The United States and Mexico signed a pair of protocols for sharing spectrum in the 800 MHz and 1.9 GHz bands along the U.S.-Mexico border associated with rebanding efforts in the 800 MHz band. The Federal Communications Commission noted the agreements were the beginning of the final phase of those rebanding efforts and will allow for the rollout of public safety mobile broadband services across the area.
“These agreements with Mexico will unleash investment and benefit consumers near the borders by
enabling the rollout of advanced wireless broadband service and advanced systems for critical public
safety and emergency response communications,” noted FCC Chairman Julius Genachowski, in a statement.

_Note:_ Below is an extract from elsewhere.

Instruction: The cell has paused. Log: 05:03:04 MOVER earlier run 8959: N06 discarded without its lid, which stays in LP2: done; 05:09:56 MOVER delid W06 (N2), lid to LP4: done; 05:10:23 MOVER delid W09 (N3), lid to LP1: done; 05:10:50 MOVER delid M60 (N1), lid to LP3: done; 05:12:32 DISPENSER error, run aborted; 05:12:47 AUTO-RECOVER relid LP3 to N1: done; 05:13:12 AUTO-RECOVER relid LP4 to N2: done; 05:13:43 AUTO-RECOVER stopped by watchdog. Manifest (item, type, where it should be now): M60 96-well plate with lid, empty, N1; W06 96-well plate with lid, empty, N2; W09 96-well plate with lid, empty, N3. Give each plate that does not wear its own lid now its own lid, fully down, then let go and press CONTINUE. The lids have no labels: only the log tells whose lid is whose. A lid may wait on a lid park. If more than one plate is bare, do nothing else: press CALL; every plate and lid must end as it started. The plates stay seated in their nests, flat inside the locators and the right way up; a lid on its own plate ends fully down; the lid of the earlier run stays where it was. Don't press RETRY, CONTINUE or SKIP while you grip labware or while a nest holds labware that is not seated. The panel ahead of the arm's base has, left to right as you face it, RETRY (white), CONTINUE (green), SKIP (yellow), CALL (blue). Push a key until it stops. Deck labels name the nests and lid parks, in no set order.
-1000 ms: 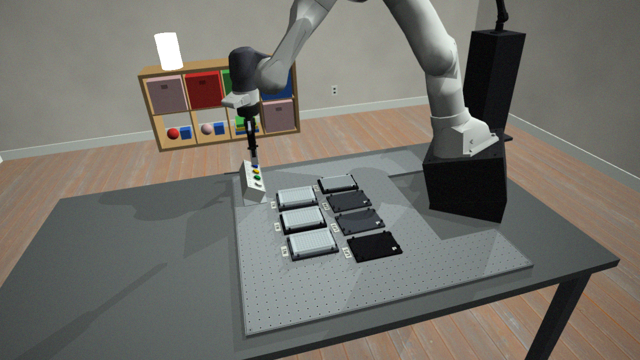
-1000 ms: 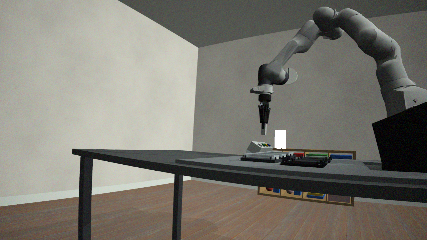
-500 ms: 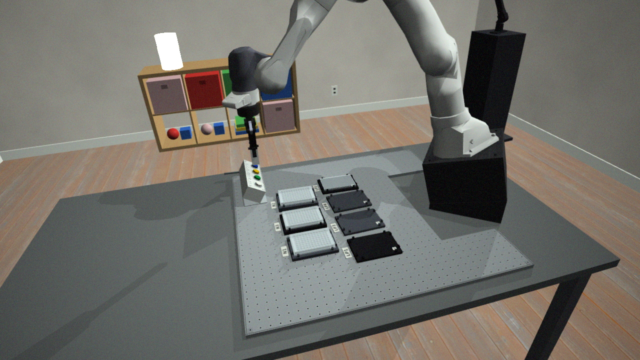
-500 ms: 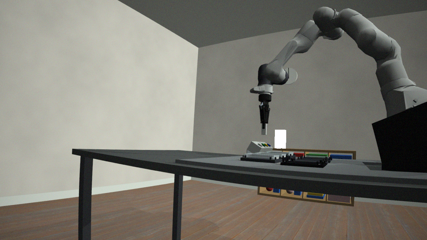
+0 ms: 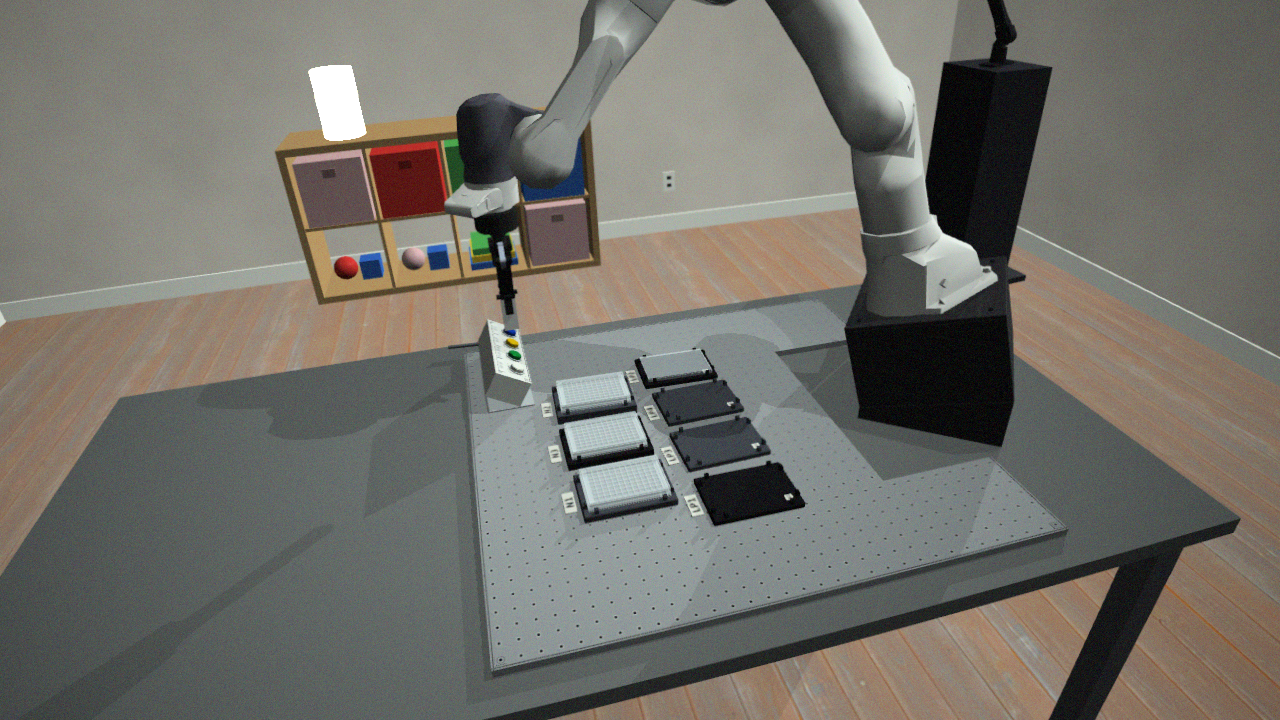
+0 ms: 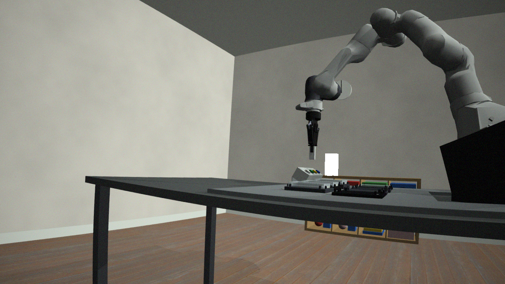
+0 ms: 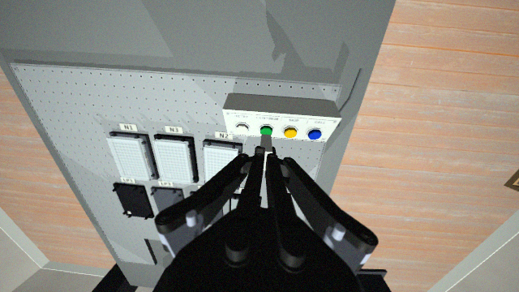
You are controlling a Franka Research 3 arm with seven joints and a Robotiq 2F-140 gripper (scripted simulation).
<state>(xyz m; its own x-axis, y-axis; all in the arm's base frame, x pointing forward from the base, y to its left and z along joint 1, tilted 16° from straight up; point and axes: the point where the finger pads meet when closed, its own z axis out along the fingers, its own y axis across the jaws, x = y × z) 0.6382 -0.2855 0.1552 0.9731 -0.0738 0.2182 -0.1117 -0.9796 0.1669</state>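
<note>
The green continue key is 90 mm below my hand. The rest, counted from my hand: blue call key 100 mm to the right, 90 mm below, 10 mm behind; then white retry key 90 mm below, 50 mm to the left, 10 mm ahead; then yellow skip key 90 mm below, 50 mm to the right.
</note>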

The agreements cover an area approximately 68 miles within each country’s common border area.
The rebanding efforts are also connected with Sprint Nextel’s move to realign its spectrum assets in the 800 MHz band that will result in the carrier having access to 14 megahertz of contiguous spectrum as well as access to 10 megahertz of spectrum in the G-Block of the 1.9 GHz band that it plans to use for the initial rollout of its LTE services. As part of those efforts, Sprint Nextel gave up some of its 800 MHz spectrum holdings to public safety.

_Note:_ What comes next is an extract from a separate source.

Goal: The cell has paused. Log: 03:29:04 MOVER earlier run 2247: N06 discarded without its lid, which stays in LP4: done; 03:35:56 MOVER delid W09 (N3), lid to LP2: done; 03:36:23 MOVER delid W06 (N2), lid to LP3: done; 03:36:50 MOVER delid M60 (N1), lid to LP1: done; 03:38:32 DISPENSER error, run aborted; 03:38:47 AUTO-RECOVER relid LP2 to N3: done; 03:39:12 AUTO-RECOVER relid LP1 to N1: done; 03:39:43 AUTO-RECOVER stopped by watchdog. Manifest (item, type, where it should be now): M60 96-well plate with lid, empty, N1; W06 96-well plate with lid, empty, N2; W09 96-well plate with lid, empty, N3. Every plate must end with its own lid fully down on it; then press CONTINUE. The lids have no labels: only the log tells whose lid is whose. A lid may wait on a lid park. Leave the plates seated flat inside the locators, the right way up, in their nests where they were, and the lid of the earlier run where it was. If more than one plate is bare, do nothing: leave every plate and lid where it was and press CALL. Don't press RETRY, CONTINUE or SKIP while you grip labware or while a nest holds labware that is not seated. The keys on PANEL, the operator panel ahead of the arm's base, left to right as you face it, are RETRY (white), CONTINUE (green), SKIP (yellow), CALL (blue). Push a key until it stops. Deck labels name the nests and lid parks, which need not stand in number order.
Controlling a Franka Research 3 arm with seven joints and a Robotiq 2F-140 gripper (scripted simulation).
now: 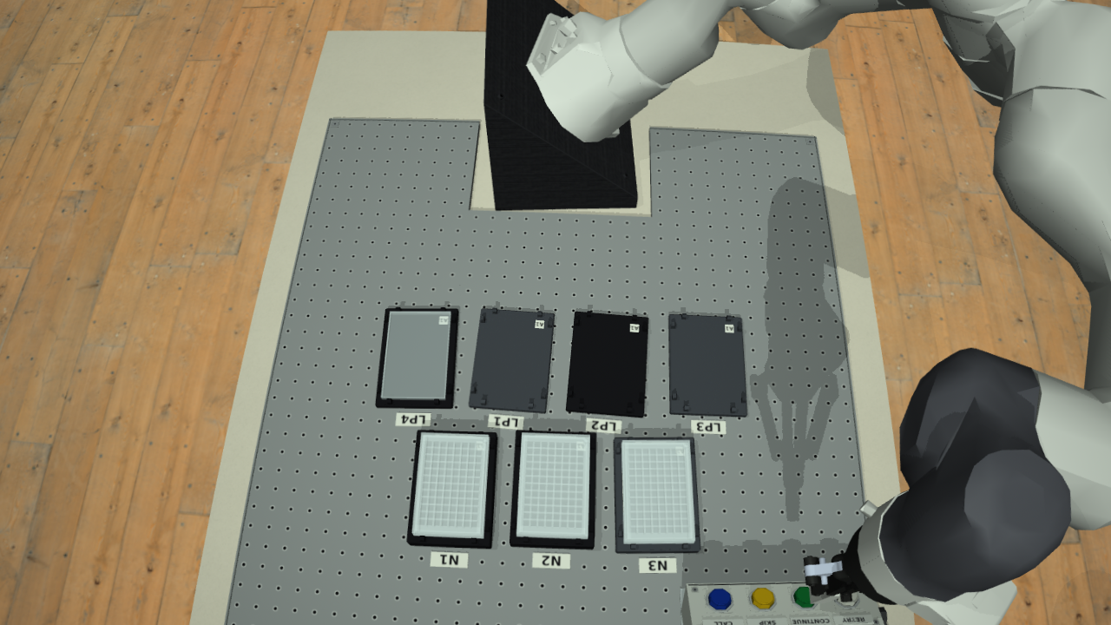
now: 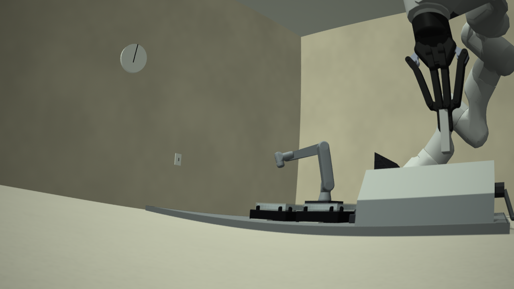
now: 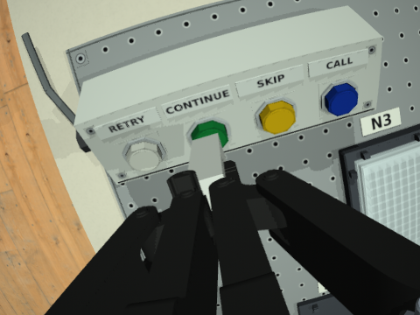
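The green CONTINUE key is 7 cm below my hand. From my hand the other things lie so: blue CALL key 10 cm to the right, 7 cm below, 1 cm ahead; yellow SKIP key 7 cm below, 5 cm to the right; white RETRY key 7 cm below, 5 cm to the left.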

The FCC released an order last month reducing “barriers to the deployment of broadband, encourages investment in wireless technologies, and facilitates the efficient use of spectrum by revising a burdensome legacy regulation that unnecessarily constrained 800 MHz Specialized Mobile Radio licensees.”
Sprint Nextel noted the decision cleared the way for the eventual deployment of 3G and LTE services in the 800 MHz band. The carrier is currently using that spectrum to support its iDEN services that it recently reported it would shut down by the end of next year. Sprint Nextel is actively looking to deploy CDMA-based voice services in that band with plans to expand LTE services once iDEN customers are migrated.